• **Exercise goal**:
Since only part of the material below is wanted, output exactly the lines from the one with "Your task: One" up to and including the one with "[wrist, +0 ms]".

• **Source material**:
↓

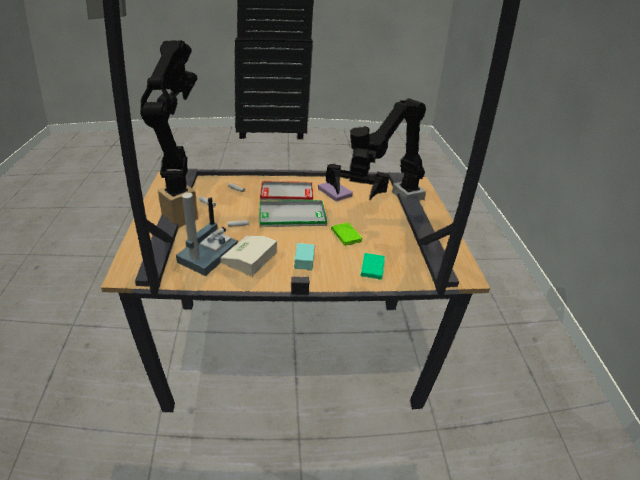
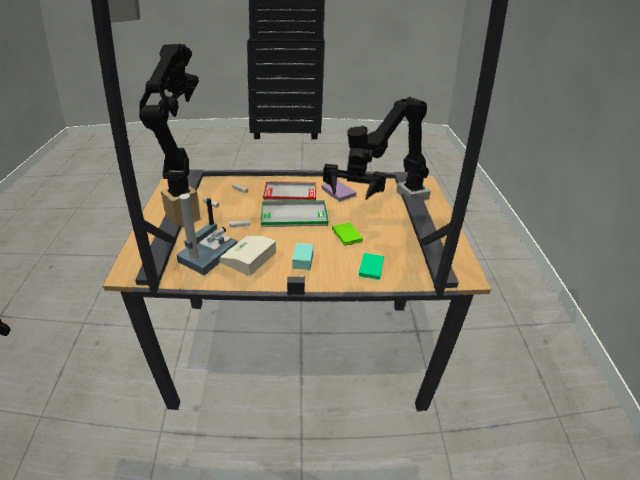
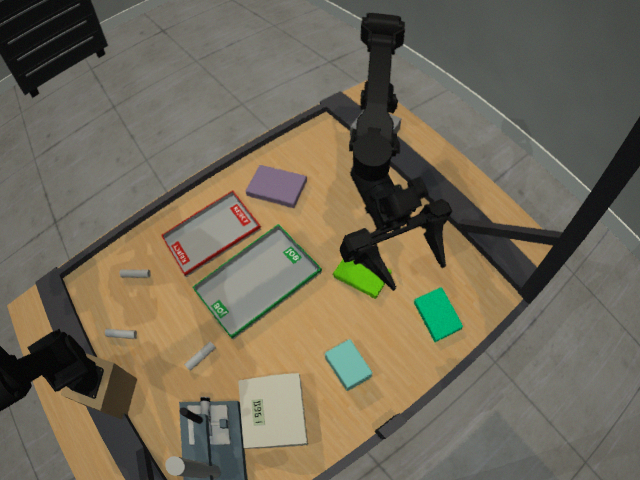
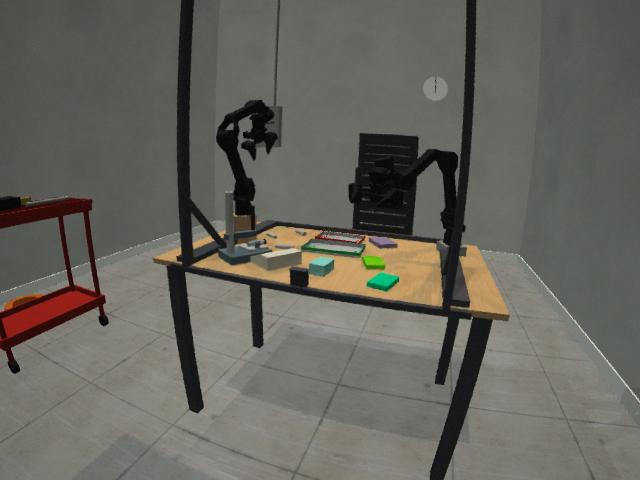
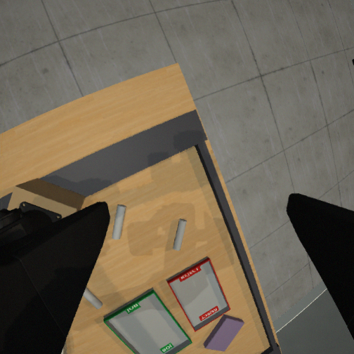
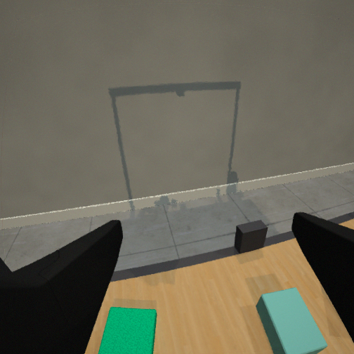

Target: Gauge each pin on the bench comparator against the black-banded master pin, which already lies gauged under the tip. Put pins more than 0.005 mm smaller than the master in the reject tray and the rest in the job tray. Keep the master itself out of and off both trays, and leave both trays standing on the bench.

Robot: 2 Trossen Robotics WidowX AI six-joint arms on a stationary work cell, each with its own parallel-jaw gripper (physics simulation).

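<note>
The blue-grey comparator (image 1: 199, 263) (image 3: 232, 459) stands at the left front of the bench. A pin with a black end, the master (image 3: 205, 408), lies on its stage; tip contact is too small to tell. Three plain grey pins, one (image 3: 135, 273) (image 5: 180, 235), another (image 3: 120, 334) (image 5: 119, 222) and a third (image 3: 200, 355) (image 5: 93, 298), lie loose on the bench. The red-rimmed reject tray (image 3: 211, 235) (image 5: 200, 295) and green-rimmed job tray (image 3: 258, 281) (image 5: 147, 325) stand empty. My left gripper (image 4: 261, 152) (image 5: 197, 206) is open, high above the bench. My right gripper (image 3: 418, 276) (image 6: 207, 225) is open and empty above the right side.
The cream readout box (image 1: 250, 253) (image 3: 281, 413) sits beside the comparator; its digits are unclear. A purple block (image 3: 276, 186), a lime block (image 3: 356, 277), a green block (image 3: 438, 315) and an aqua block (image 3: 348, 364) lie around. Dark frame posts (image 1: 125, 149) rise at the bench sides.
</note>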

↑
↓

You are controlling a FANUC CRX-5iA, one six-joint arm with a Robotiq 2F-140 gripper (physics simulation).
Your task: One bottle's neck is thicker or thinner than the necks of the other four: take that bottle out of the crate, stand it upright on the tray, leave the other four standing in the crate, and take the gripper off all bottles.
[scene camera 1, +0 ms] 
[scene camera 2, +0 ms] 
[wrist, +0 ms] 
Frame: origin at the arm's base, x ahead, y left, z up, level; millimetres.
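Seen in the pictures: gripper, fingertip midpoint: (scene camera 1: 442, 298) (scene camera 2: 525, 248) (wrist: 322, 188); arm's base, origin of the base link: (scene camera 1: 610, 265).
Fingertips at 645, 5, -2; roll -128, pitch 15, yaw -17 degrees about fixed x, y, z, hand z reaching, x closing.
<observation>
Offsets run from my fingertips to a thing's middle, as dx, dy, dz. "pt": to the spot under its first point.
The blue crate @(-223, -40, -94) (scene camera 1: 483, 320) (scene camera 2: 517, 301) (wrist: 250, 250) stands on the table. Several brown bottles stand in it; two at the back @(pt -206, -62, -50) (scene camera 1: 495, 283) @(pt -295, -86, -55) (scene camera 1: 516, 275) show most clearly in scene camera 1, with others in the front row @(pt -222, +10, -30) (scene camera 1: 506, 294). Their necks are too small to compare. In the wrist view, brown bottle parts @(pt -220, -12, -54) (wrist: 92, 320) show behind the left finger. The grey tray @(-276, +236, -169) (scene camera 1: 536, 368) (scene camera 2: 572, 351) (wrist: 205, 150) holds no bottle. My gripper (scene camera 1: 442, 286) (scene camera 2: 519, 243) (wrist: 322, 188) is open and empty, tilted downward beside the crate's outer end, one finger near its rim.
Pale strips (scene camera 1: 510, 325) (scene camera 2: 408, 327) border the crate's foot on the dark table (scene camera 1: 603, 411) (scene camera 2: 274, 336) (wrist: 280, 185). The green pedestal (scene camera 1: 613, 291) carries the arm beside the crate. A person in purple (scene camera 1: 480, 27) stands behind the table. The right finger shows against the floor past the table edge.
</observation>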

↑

• **Result**:
Your task: One bottle's neck is thicker or thinner than the necks of the other four: take that bottle out of the crate, stand it upright on the tray, leave the other four standing in the crate, and take the gripper off all bottles.
[scene camera 1, +0 ms] 
[scene camera 2, +0 ms] 
[wrist, +0 ms] 

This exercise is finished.